Keeping in mind that bioinformatics isn’t a specialty of mine, can you give an example of how this is done?
If you take one of the very common rules of your standard 21-mer RNAi [molecule] — the thermodynamic asymmetry where the 5’ end of the strand that has the lowest amount of thermodynamic stability is incorporated preferentially to become the guide strand in RISC — that property is very obvious in a 21-mer. If you use a Dicer-loaded RNA interference mechanism, that thermodynamic asymmetry goes away. In other words, if you use proteins to help load your RISC, your thermodynamic asymmetry parameter is no longer important. So there are at least two different pathways to get something into RISC, in one of which that [thermodynamic] feature is important [while] in the second one … it is not.
So that’s one example of the differences that can be detected based upon what biochemical mechanisms are being involved to get something to be incorporated and then active.
At this point, how developed is this approach? What sort of testing have you done to validate it?
That’s a very good question. We have a couple of in-house data sets and some publicly available data sets, and we’ve been looking at about a dozen different parameters that can theoretically have some influence on activity at some level, whatever that endpoint readout is.
Generally speaking, the endpoint is total amount of target messenger RNA suppression. But you can think of different endpoints that you might want to look at, for example off-target effects or immunostimulation or other endpoints that would be different from target mRNA knockdown.
The validation is ongoing. Some of the modules that we are looking at are fairly validated in the sense that it’s repeating other people’s work. For example, the thermodynamics, those observations have been reported in the literature for several years now. Looking at internal data sets and publicly available data sets, we see the same things and feel fairly confident that the software is valid in that sense.
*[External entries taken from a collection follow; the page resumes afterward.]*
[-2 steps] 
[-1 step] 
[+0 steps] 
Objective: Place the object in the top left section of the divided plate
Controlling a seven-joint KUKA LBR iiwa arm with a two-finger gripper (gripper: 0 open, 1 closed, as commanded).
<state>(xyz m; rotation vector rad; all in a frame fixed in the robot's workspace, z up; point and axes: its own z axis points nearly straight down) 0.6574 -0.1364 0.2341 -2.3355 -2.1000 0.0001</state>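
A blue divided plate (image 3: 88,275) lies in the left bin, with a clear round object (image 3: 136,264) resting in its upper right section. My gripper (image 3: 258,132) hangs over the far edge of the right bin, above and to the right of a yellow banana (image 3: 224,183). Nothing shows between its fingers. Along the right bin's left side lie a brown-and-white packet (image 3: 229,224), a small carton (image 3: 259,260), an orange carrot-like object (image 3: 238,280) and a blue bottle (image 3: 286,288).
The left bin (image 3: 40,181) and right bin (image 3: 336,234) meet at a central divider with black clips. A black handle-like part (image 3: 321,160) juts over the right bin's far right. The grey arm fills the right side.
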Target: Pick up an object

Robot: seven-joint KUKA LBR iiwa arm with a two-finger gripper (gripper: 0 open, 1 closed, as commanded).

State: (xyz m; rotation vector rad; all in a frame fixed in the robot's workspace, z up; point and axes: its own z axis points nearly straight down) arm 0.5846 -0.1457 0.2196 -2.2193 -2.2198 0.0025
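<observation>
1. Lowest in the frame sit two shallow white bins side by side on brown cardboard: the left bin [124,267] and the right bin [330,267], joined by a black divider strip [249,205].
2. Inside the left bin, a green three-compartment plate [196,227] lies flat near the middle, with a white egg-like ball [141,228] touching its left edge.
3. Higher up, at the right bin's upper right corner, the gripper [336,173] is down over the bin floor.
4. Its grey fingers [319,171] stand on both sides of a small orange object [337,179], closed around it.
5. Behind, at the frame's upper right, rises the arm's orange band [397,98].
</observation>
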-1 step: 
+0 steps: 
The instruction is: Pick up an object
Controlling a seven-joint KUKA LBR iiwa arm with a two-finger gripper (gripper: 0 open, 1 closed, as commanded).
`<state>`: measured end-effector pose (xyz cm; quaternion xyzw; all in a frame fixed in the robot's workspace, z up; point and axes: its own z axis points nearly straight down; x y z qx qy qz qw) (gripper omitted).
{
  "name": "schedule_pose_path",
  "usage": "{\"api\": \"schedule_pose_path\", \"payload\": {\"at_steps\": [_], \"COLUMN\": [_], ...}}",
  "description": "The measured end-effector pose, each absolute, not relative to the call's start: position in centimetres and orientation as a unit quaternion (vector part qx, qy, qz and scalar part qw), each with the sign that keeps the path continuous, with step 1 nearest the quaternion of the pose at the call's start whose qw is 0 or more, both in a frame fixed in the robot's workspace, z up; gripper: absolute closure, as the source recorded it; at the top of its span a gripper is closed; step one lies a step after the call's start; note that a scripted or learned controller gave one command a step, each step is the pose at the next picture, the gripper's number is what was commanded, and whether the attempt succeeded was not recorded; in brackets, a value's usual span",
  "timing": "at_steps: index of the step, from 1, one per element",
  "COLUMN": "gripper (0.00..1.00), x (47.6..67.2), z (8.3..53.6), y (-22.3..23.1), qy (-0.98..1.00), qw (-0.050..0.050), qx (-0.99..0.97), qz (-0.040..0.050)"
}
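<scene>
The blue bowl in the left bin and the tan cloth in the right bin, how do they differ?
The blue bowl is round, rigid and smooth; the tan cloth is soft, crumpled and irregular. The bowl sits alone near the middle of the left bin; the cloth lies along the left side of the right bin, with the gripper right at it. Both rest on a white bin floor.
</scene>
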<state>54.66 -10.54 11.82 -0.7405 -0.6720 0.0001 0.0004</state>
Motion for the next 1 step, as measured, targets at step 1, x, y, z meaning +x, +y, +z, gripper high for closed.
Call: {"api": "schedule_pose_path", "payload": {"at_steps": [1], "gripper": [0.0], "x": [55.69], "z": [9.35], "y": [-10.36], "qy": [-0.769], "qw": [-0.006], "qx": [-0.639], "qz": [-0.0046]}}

Looking at other things that are either underreported or not reported previously in the literature, we take a little bit of extra time to make sure that the software is doing what we think it’s doing [using] in-house methods that are standard in the software world.
Are you doing this work in-house?
The grant supports in-house software development. Some of the data sets involve both in-house and external collaborations. Obviously, some of those won’t be able to be published depending on who those collaborators are.
So this software is going out into other researchers’ hands to see how it works for them?
Right now, IDT has an open-source model on this particular software package, and we’re providing an FTP site to allow people to download it.
Is the ultimate goal to market this or will this always be a freely available thing?
IDT at this moment is not a software company, and we have the luxury of writing bioinformatics software for people to use to perform some functions that are useful to them. At the end of the day, people buy IDT widgets, the synthetic nucleic acids, and that supports bioinformatics at IDT.
So the software is a tool customers can use in their research?